Exercise directions
The listing below must be given again in full, exactly.

(Supplied entries begins)

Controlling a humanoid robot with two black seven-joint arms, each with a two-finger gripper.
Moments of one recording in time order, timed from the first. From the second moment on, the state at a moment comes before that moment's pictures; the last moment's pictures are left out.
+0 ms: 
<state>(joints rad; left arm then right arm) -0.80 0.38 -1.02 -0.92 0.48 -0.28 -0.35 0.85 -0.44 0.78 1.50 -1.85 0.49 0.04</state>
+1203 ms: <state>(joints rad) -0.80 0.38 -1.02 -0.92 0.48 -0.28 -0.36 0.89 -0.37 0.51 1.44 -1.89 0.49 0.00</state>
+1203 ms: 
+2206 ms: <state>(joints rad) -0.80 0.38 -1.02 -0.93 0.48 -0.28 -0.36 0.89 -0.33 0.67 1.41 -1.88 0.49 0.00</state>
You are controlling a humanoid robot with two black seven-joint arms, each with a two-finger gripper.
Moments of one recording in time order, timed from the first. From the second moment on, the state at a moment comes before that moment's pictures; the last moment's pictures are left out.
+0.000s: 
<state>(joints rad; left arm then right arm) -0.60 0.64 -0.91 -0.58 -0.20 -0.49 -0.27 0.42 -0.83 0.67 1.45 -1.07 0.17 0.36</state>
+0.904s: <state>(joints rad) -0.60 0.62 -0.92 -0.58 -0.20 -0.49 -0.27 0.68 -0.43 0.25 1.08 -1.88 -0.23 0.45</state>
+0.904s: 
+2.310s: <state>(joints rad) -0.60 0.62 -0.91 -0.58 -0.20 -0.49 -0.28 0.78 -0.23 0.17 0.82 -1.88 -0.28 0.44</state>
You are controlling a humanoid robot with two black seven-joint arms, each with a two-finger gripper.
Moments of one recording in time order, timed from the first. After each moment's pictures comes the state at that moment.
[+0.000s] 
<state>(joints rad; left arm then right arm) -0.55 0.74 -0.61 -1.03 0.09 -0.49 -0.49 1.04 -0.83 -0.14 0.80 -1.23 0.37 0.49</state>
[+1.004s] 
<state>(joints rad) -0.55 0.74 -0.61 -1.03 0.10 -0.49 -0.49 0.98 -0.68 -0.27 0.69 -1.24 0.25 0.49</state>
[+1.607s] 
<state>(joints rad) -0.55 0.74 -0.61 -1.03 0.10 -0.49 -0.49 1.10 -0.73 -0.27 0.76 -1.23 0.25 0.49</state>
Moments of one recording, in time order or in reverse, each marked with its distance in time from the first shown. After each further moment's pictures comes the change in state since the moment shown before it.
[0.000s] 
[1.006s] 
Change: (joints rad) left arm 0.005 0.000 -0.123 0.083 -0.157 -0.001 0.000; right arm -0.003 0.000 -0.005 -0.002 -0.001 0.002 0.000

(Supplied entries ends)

Task result
Controlling a humanoid robot with two black seven-joint arms, each with a two-finger gripper.
Moments of one recording in time order, timed from the first. From the second moment on, the state at a moment comes before that moment's pictures; the last moment's pictures are left out.
+0 ms: 
<state>(joints rad; left arm then right arm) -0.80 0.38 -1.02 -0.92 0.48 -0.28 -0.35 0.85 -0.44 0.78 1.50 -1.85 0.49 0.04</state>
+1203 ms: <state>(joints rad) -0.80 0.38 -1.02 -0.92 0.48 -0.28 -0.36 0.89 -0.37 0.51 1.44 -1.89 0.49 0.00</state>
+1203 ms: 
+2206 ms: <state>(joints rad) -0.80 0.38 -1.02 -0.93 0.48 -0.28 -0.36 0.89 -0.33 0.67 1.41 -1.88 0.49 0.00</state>
You are controlling a humanoid robot with two black seven-joint arms, each with a two-finger gripper.
Moments of one recording in time order, timed from the first. From the second moment on, the state at a moment comes before that moment's pictures; the last moment's pictures are left out.
+0.000s: 
<state>(joints rad; left arm then right arm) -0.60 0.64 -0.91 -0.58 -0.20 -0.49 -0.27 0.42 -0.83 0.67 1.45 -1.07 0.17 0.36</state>
+0.904s: <state>(joints rad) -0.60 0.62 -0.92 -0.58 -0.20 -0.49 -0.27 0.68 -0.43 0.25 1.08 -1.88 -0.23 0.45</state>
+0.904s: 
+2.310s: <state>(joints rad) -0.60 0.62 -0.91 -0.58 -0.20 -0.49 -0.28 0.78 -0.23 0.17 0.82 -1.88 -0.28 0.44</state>
You are controlling a humanoid robot with two black seven-joint arms, each with a two-finger gripper.
Moments of one recording in time order, timed from the first. After each moment's pictures comes the state at that moment.
[+0.000s] 
<state>(joints rad; left arm then right arm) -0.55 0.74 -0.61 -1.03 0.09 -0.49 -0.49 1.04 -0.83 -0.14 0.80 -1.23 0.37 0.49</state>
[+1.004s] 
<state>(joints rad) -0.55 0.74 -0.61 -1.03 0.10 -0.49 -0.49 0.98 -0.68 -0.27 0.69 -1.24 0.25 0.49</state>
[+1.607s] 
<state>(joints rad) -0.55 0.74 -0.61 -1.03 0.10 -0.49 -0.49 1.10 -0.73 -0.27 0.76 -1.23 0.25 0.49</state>
Moments of one recording, in time order or in reverse, each marked with its distance in time from the first shown. After each further moment's pictures comes the change in state since the moment shown before it.
[0.000s] 
[1.006s] 
Change: (joints rad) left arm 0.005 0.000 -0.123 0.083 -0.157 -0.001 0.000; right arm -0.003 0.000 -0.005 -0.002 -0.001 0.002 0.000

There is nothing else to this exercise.